A = {{1, 2, 3}, {2, 4, 5}, {3, 5, 6}};
n = Length[A];
q0 = RandomInteger[{-1, 1}, n];
q[1] = q0/Norm[q0, 2]; r[0] = q[1]; b[0] = 1.; 
q[0] = ConstantArray[0, n]; k = 0;
Do[If[b[k] != 0, q[k + 1] = r[k]/b[k], Break[]];
 k = k + 1; a[k] = (q[k] . A) . q[k];
 r[k] = ((A - (a[k]*IdentityMatrix[n])) . q[k]) - (b[k - 1]*q[k - 1]);
 b[k] = Norm[r[k], 2];, {k, 0, 2 n}] 

Second, we use orthogonalization and put condition for break

Do[If[b[k] != 0., q[k + 1] = r[k]/b[k], Break[]];
 k = k + 1; a[k] = (q[k] . A) . q[k];
 r[k] = ((A - (a[k]*IdentityMatrix[n])) . q[k]) - (b[k - 1]*q[k - 1]);
  ort = Orthogonalize[Table[r[k - n + i], {i, n}], 
   Method -> "GramSchmidt"]; Do[r[k - n + i] == ort[[i]];, {i, n}];
 b[k] = Norm[r[k], 2]; id = k; 
 If[Sqrt[Sum[(a[k - 2 n + i] - a[k - n + i])^2, {i, n}]] < 10^-5, 
  Break[], Continue[]];, {k, n + 1, 100 n^2}]

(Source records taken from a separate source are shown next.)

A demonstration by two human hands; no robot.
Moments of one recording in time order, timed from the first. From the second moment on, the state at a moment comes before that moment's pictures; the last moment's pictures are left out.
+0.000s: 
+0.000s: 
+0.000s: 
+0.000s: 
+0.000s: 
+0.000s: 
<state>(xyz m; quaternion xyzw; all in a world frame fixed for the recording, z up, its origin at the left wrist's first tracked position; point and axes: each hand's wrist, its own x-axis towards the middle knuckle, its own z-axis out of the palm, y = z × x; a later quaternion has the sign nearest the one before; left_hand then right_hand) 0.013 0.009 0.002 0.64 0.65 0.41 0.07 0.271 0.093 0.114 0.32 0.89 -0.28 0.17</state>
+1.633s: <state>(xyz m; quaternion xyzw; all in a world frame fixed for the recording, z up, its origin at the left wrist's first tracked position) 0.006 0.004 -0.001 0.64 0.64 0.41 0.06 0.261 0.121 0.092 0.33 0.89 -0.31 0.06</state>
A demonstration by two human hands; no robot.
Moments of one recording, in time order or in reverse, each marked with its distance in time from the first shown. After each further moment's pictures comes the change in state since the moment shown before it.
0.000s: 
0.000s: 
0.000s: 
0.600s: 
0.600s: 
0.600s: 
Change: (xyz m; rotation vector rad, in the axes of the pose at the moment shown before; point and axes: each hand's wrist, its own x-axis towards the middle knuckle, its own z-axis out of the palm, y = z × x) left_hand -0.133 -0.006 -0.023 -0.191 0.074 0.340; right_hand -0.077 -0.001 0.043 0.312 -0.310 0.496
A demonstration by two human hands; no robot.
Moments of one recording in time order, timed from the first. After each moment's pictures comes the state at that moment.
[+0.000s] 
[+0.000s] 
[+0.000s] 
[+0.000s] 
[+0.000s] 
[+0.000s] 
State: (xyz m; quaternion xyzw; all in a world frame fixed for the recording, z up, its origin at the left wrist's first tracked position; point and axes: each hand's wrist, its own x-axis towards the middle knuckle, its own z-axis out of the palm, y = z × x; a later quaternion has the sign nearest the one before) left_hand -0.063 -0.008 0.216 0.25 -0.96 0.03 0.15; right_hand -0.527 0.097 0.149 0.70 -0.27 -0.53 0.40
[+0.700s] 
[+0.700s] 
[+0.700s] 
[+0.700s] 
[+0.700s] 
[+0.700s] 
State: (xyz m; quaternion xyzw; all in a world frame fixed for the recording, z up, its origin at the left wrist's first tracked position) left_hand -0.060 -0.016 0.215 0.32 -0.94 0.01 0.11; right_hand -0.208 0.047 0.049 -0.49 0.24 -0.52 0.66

In the next example we take (by random choice) q0={-1, 1, -1}. In this case number of iterations is id=23, and the result of the last 2n iterations is

Table[{a[k], q[k]}, {k, id - 2 n + 1, id}] // TableForm

We can compare result for eigenvalues with standard function Eigenvalues[] as follows

 {Sort[Table[a[k], {k, id - n + 1, id}]], 
 val = Eigenvalues[A // N] // Sort}

Out[]= {{-0.515729, 0.170912, 11.3448}, {-0.515729, 0.170915, 
  11.3448}}

Finally we plot result on every iteration to check convergence

Show[Plot[val, {x, 0, id}, Frame -> True, Axes -> False], 
 ListPlot[Table[a[k], {k, 1, id}], PlotRange -> All, 
  PlotStyle -> Black]]